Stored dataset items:

--*--

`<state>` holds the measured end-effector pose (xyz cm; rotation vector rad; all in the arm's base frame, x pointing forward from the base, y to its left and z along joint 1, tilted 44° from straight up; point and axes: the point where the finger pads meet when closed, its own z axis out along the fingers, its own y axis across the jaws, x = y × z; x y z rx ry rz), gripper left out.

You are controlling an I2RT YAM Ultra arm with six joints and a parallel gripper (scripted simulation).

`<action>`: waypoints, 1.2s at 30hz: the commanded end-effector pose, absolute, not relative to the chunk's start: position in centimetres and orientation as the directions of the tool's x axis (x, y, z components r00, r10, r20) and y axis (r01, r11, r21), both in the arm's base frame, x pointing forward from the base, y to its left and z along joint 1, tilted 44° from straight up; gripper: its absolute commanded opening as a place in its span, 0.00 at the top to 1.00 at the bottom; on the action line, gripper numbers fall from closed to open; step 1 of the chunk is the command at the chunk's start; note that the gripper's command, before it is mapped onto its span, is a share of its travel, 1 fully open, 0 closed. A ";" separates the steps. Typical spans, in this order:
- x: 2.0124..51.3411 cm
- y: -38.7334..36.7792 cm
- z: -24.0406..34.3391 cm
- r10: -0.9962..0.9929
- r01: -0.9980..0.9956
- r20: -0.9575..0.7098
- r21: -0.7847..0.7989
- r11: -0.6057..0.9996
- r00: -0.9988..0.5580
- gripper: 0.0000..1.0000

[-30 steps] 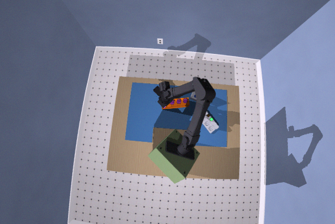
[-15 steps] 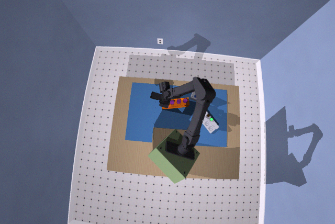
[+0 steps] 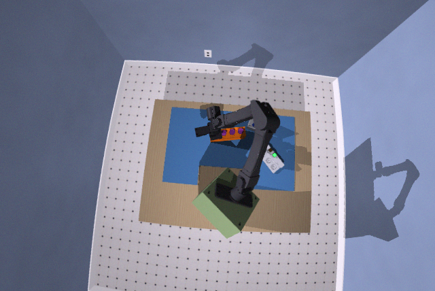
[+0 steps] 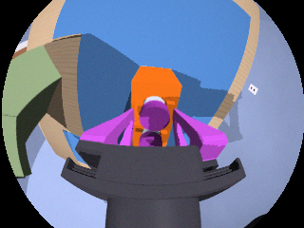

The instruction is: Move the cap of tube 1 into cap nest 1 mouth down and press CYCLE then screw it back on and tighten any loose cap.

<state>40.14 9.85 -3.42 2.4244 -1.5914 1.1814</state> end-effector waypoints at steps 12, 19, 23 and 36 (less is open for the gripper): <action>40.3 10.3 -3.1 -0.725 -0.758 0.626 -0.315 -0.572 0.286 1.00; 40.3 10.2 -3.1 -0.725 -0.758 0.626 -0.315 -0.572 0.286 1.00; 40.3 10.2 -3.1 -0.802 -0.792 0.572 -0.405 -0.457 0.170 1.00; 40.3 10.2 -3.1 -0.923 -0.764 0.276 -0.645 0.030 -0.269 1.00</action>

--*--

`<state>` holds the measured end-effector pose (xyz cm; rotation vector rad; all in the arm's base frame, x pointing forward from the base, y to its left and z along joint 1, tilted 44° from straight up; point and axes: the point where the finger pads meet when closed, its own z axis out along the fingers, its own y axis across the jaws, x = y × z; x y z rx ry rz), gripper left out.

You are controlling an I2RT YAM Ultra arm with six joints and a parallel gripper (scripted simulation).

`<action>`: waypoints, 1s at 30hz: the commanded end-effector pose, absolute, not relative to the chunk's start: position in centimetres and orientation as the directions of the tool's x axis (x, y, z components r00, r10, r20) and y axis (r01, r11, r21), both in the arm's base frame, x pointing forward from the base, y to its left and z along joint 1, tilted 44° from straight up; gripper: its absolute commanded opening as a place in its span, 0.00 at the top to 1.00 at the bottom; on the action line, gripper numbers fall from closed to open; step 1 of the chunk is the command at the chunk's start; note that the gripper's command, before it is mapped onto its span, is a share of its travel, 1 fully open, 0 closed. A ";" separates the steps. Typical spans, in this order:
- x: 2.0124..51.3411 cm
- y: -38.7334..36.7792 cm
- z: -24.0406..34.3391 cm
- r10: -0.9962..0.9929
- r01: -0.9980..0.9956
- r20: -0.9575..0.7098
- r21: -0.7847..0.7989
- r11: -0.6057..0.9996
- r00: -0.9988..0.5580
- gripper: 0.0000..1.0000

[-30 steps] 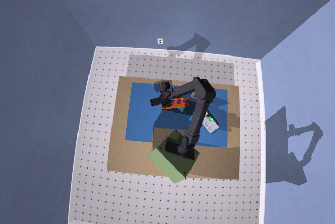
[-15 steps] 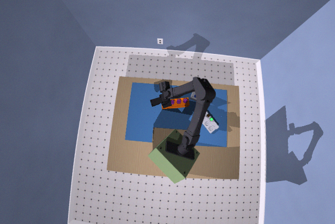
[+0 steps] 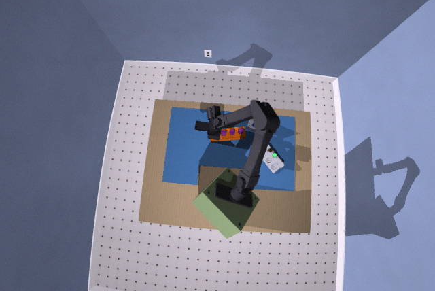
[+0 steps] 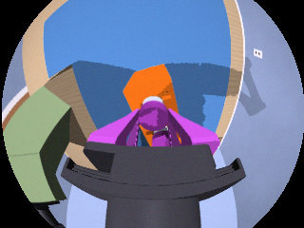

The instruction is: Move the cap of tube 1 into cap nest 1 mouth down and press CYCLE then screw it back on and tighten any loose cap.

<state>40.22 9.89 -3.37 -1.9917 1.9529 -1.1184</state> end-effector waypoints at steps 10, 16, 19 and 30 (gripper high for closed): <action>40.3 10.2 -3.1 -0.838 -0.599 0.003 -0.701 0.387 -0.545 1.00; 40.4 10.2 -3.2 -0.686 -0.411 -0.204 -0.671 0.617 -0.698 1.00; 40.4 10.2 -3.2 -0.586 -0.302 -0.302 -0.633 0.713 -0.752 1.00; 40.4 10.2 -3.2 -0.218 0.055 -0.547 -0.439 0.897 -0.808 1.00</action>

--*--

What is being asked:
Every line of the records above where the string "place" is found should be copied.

Answer to this exercise:
`<action>`: waypoints, 1.2s at 30hz: the commanded end-effector pose, absolute, not relative to the chunk's start: position in centimetres and orientation as the directions of the tool's x axis (x, y, z components r00, r10, r20) and y axis (r01, r11, r21), both in the arm's base frame, x pointing forward from the base, y to its left and z along joint 1, tilted 44° from straight up; gripper: its absolute commanded opening as a place in its span, 0.00 at the top to 1.00 at the bottom; on the action line, gripper numbers fall from closed to open; step 1 of the chunk is the command at the chunk's start; note that the gripper's command, before it is mapped onto its span, is a share of its travel, 1 fully open, 0 closed. A ";" separates the steps. Typical spans, in this order:
`<action>`: waypoints, 1s at 30hz: the commanded end-effector pose, absolute, not relative to the chunk's start: position in centimetres and orientation as the directions of the tool's x axis (x, y, z components r00, r10, r20) and y axis (r01, r11, r21), both in the arm's base frame, x pointing forward from the base, y to its left and z along joint 1, tilted 44° from straight up; gripper: its absolute commanded opening as a place in its span, 0.00 at the top to 1.00 at the bottom; on the action line, gripper numbers fall from closed to open; step 1 of the chunk is the command at the chunk's start; note that the gripper's command, before it is mapped onto its span, is a share of its travel, 1 fully open, 0 closed. A ";" separates the steps. Typical spans, in this order:

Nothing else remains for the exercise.